5. The replica film of claim 1, wherein the surface pattern of the second surface has grooves and ridges, and

the grooves are formed 100 μm to 250 μm deep from the second surface.

6. The replica film of claim 1, wherein the resin layer includes at least one selected from a group of urethane acrylate, acrylic acrylate, polyester acrylate, and combinations thereof.

7. The replica film of claim 1, further comprising a deposition layer disposed on the resin layer and including at least any one of metal selected from a group of aluminum (Al), chromium (Cr), nickel-chromium (Ni—Cr), tin (Sn), and combinations thereof; and ceramic selected from a group of titanium dioxide (TiO2), silicon dioxide (SiO2), and a combination thereof.

8. The replica film of claim 7, wherein the deposition layer is formed along the surface pattern of the second layer of the resin layer.

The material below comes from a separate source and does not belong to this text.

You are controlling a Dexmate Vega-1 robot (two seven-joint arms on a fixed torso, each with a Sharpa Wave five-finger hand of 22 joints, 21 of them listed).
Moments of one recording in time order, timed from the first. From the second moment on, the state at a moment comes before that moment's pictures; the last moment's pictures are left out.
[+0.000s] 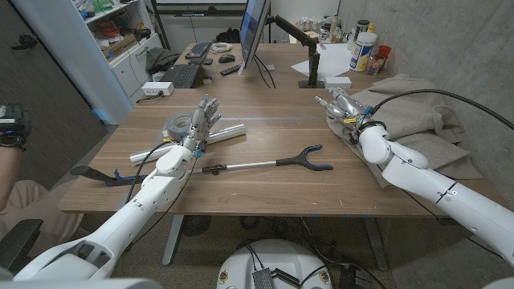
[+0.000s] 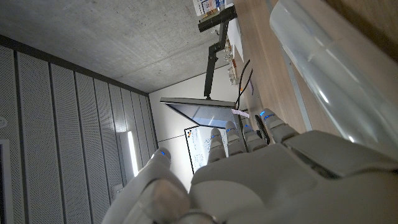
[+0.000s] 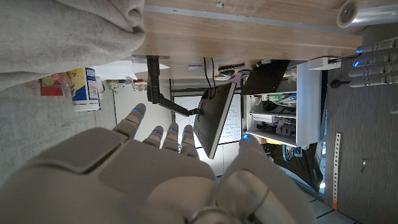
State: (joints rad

9. The replica film of claim 7, wherein transmittance of the base material layer is 20% to 80%.

10. The replica film of claim 7, further comprising a print layer disposed on the deposition layer and including at least one selected from a group of urethane-based ink, polyvinyl chloride-based ink, and a combination thereof.

11. A method of producing a replica film of a real material, comprising:

manufacturing a stamper including a surface pattern having a shape corresponding to a surface pattern of the real material;

forming a resin layer having a first surface facing the base material layer and a second surface opposite the first surface on the base material layer; and

forming a surface pattern, that is the same as the surface pattern of the real material, on the second surface using the stamper.

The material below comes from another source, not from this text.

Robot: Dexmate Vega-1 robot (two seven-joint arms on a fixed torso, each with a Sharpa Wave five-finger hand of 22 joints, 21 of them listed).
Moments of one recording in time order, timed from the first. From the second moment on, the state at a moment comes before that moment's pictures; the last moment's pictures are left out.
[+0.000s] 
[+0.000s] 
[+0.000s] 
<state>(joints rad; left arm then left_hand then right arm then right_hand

12. The method of claim 11, wherein a stamper having a surface pattern having a shape corresponding to the surface pattern of the real material by plating metal on a surface of the real material and then removing the real material is formed.

13. The method of claim 11, wherein the real material includes at least one selected from a group of real carbon, real wood, natural cork, real stone, thin metal, Hanji, and combinations thereof.

14. The method of claim 11, wherein the base material layer includes at least one selected from a group of Polycarbonate (PC), Polymethylmethacrylate (PMMA), Polyethylene terephthalate (PET), and combinations thereof.

15. The method of claim 11, wherein the resin layer includes at least one selected from a group of urethane acrylate, acrylic acrylate, polyester acrylate, and combinations thereof.

16. The method of claim 11, wherein a surface pattern that is the same as the surface pattern of the real material is formed on the second surface of the resin layer by winding the stamper around a roller and supplying the resin layer to the roller.

17. The method of claim 11, further comprising forming a deposition layer disposed along the surface pattern of the second surface of the resin layer by depositing at least any one of metal selected from a group of aluminum (Al), chromium (Cr), nickel-chromium (Ni—Cr), tin (Sn), and combinations thereof; and ceramic selected from a group of titanium dioxide (TiO2), silicon dioxide (SiO2), and a combination thereof.

18. The method of claim 17, wherein transmittance of the base material layer is 20% to 80%.

19. The method of claim 11, further comprising forming a print layer on a deposition layer by printing at least one selected from a group of urethane-based ink, polyvinyl chloride-based ink, and a combination thereof.

20. An automotive part comprising:

a baser layer having a predetermined shape; and

the replica film of claim 1 disposed on the base layer,

wherein a curvature of at least a portion of the base layer is 0.5 or more.